Structured Task Files: My initial task-list.md
didn’t provide enough context. I abandoned it and moved to a system where every task became its own detailed Markdown file (e.g., TASK-001-Implement-User-Auth.md
), complete with a user story, acceptance criteria, and technical notes. This gave the LLM a rich, self-contained document for each job, drastically improving its focus.
The Point of No Return
Even with these increasingly sophisticated (some might say convoluted) guardrails, I eventually hit the wall where letting the LLM just do its thing was no longer possible. The problem was that the foundation of the app, built during the early “pure vibe” phase, was fundamentally flawed. So many poor architectural decisions had been made, and so much tech debt had accumulated, that every new feature caused a cascade of regressions. Lots of patches were made and holes plugged, but it was becoming a bit of a nightmare.

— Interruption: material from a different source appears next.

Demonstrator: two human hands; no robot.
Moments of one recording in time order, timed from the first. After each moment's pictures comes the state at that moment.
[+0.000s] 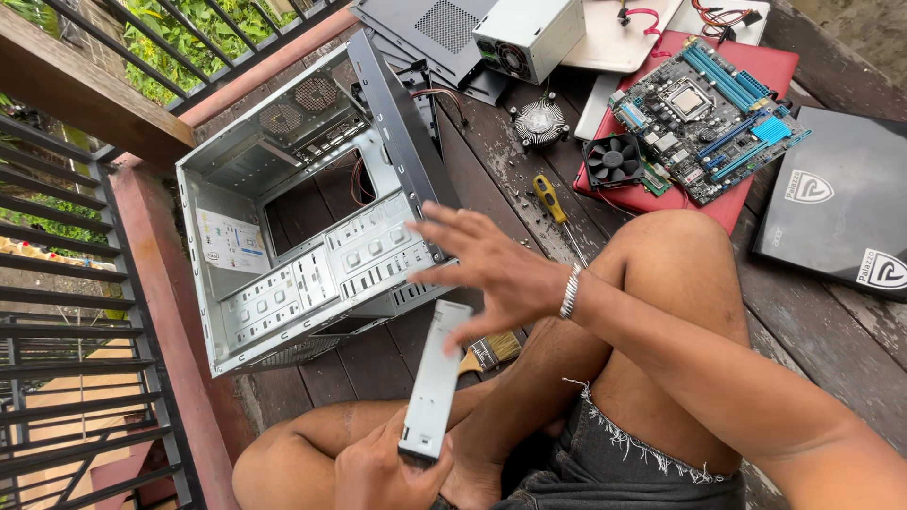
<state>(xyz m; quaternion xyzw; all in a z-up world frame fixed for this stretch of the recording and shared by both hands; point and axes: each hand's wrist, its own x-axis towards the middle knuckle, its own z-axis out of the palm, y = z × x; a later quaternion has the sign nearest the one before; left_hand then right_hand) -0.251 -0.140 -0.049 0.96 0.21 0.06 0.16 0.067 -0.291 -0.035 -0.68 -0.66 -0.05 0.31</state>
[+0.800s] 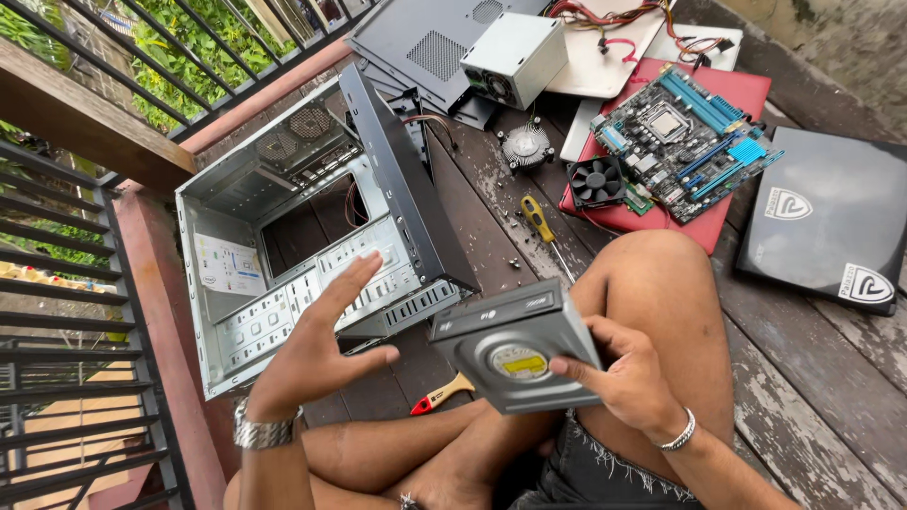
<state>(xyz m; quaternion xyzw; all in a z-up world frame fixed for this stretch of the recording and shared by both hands) -0.087 -0.051 0.072 0.92 -0.07 -0.05 0.38 -0.039 -0.444 -0.066 -0.70 -0.11 0.15 0.69</state>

So my experiment to see if I could launch a complete app, one that was actually a viable source of side income, without writing any actual code, was a failure. But it’s not all bad. It did validate my proof of concept. I asked the LLM to write a “lessons learned” doc, to update the PRD, and then archive the entire codebase.
V2
Here’s what I’m doing differently now:
- I am still using Cursor on the $20/mo plan and the $100/mo Claude Code Max tier inside a terminal in Cursor.
- I am heavily enforcing TDD and reviewing all of the tests the LLM writes before it actually starts the implementation, and in many cases tweaking them or writing them myself as needed.

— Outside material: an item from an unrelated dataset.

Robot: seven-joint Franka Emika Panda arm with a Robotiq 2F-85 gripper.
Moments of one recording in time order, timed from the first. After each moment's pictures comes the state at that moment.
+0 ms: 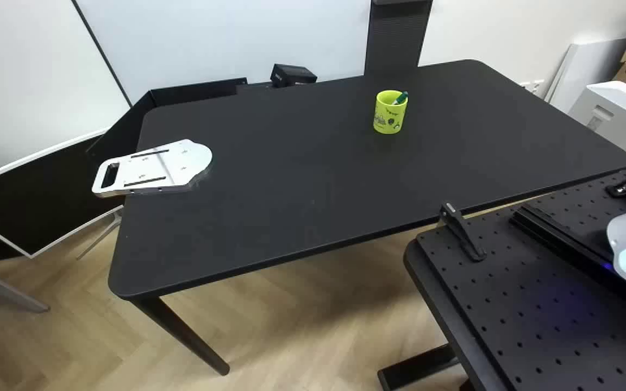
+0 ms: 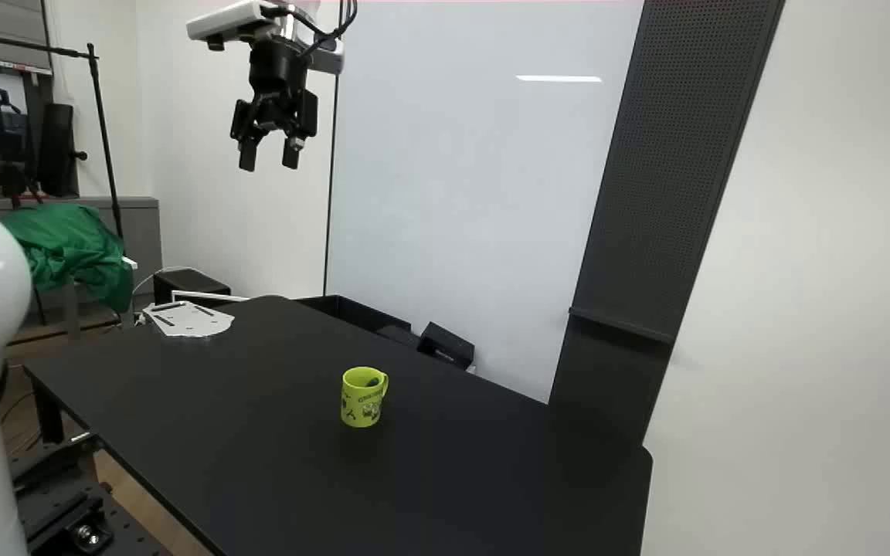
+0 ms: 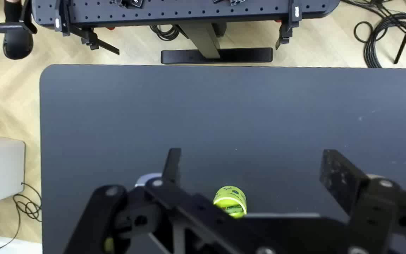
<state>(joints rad) 0.08 -0.21 0.28 -2.00 0.00 1.52 0.37</state>
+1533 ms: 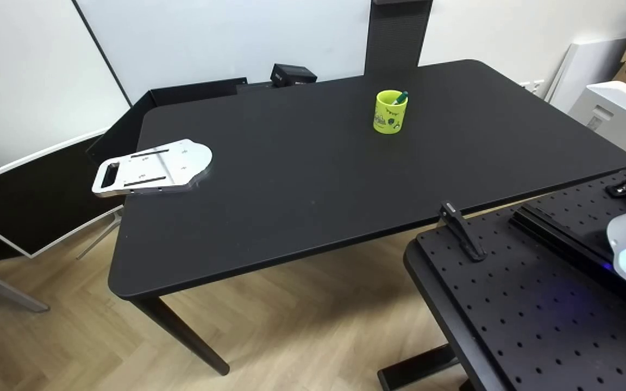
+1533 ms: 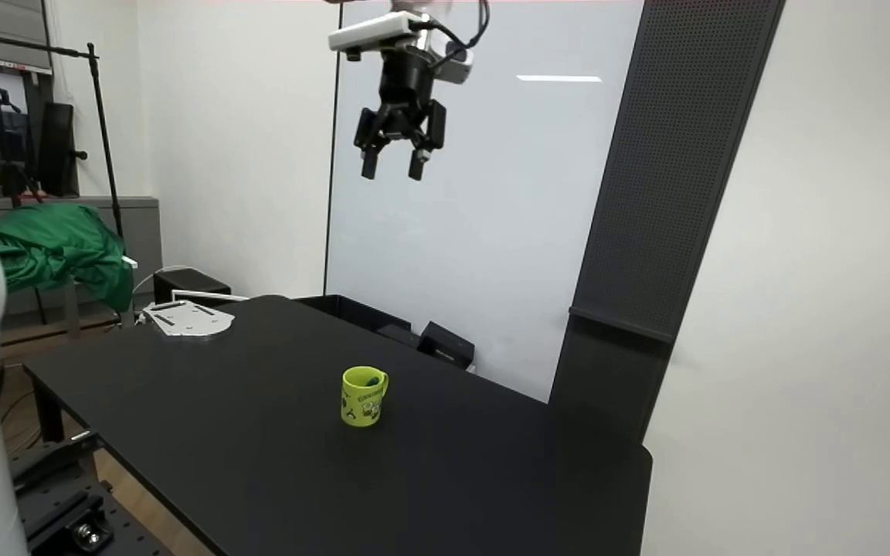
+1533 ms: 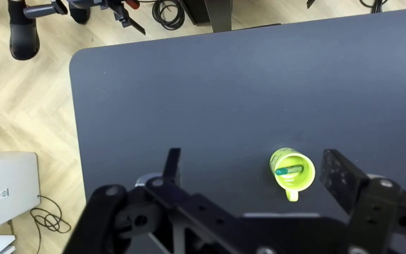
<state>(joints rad) -0.02 -0.05 0.04 -1.81 -0.07 1.52 0.17</state>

- I am experimenting with using Linear for task management. I know that, given my background I should just be using Jira, but Linear has been getting a lot of buzz lately, so this was a good excuse to try it out. I am writing comprehensive User Stories for every task and having the LLMs work off of those AND update them with comments about their progress.
- I am having the LLM present me with a comprehensive plan, after it reads the Linear issue, for me to sign off on before it begins.
- I am also using the Context7 MCP and instructing the LLM to always check the latest documentation before it makes its plan.
- All work is done on feature branches and I am doing complete, manual code reviews before those branches are merged in.
- I had the LLM help me design a very comprehensive Local/Staging/Production CI/CD pipeline that we always follow.
- I am also seeing how I can bring the Gemini CLI into the mix. So far I have found the code that it produces to be much worse than Claude Code’s, and it has some weird quirks like it can’t make multi-line commits for some reason, so I’m not sure of the best place for it to fit into my workflow. I’m hoping I can find a way to use it to do some lighter work so I don’t keep hitting my usage limits for the $100/mo Claude Code Max tier and have to rely solely on Cursor’s Auto mode. Maybe it can be my documentation writer or something.
This new process is working much better. I’m still developing V2 of the app far faster than I could have alone. It would have taken me months to get to this point manually; now, I’m hoping to have a beta ready within a week or so.
The takeaway is clear: AI won’t be developing complex apps autonomously anytime soon. But it will absolutely make senior developers more productive. The future of software engineering is going to be less about knowing the syntax of a language or being an expert on a framework and more about being a good software architect, someone who can write excellent specs, design robust tests, and guide an incredibly powerful, if sometimes flawed, tool.